* _What is needed_
A single number is needed: how many lines of the data hold the word "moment".

BEGIN Information supplied

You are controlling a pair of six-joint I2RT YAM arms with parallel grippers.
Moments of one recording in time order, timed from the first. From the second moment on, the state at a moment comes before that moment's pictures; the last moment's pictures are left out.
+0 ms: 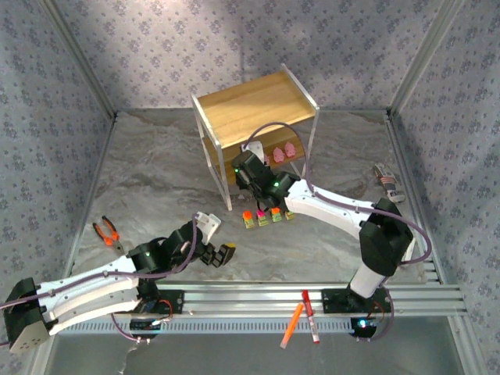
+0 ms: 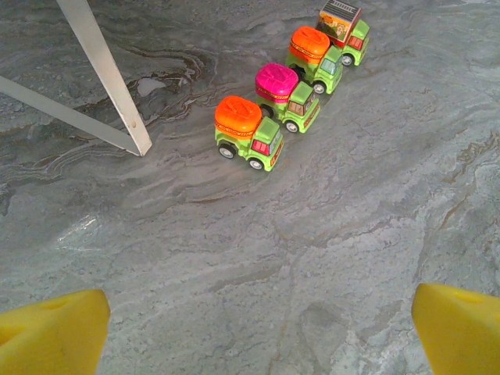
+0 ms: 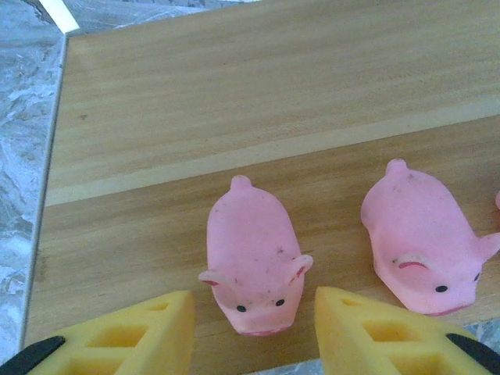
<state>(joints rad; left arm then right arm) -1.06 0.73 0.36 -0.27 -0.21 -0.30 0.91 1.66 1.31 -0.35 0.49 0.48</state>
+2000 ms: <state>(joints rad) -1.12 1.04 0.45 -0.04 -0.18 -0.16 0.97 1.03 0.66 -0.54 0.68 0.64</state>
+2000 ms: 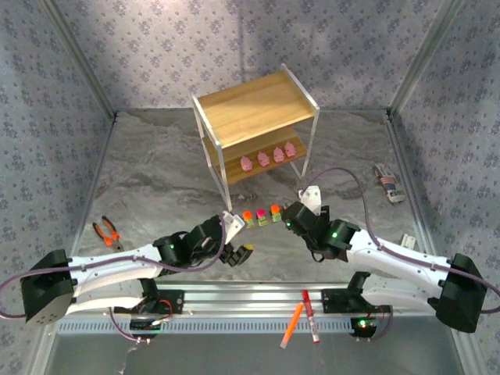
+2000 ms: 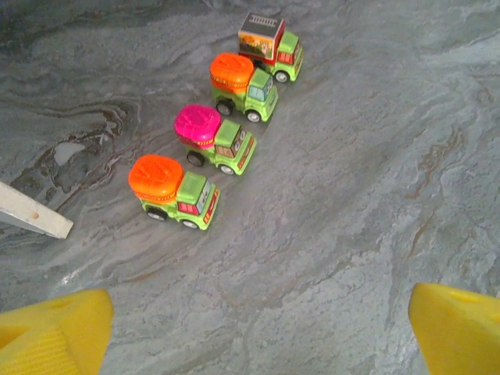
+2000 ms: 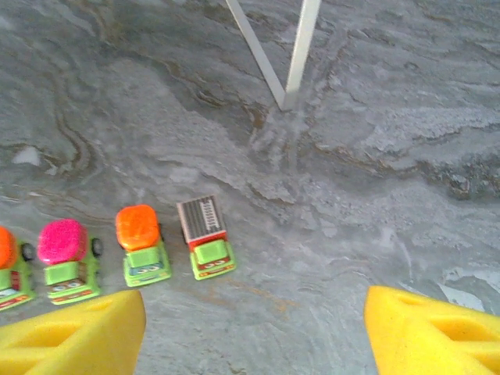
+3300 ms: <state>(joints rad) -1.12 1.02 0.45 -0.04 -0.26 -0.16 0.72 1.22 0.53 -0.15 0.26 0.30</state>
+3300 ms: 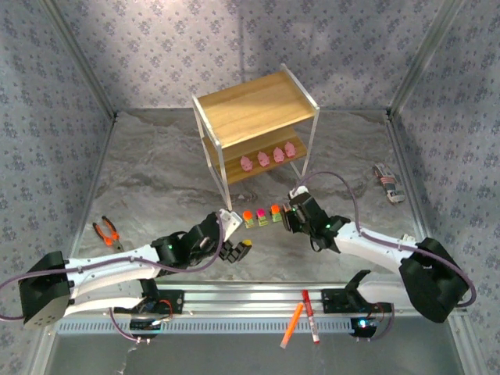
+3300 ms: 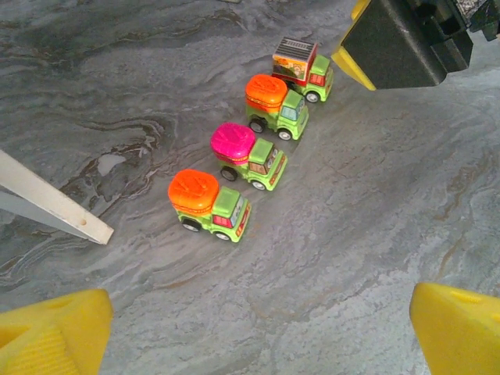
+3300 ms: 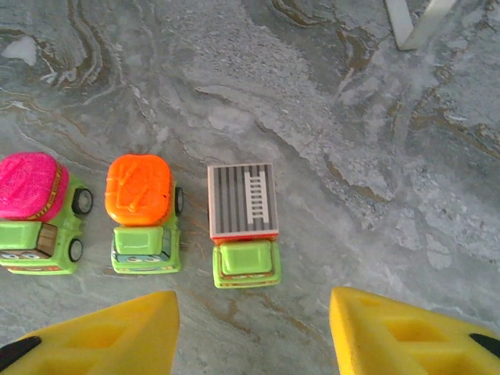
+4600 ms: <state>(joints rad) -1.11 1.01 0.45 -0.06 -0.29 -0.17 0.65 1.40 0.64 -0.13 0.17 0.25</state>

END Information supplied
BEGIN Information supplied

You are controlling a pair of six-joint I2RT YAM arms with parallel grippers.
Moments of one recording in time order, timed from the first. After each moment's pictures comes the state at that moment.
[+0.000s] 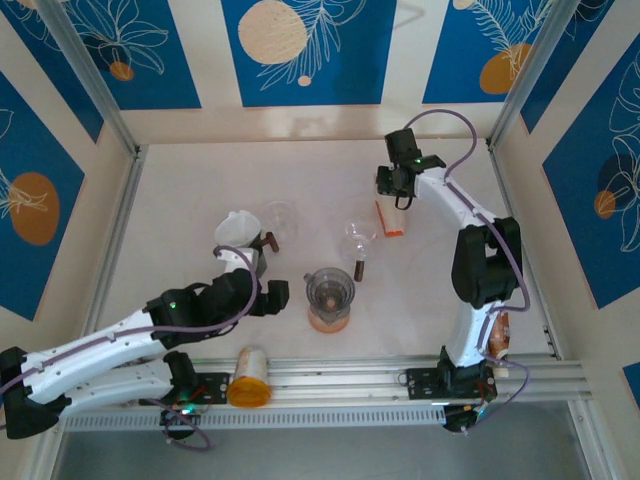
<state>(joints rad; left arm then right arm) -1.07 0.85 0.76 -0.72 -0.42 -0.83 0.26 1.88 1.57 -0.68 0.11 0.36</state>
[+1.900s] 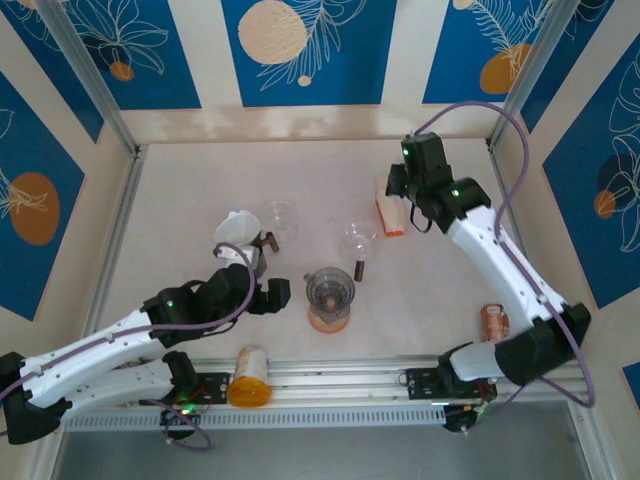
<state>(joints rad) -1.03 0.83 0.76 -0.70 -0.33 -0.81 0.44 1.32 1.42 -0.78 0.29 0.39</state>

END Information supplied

* _Your solution_
2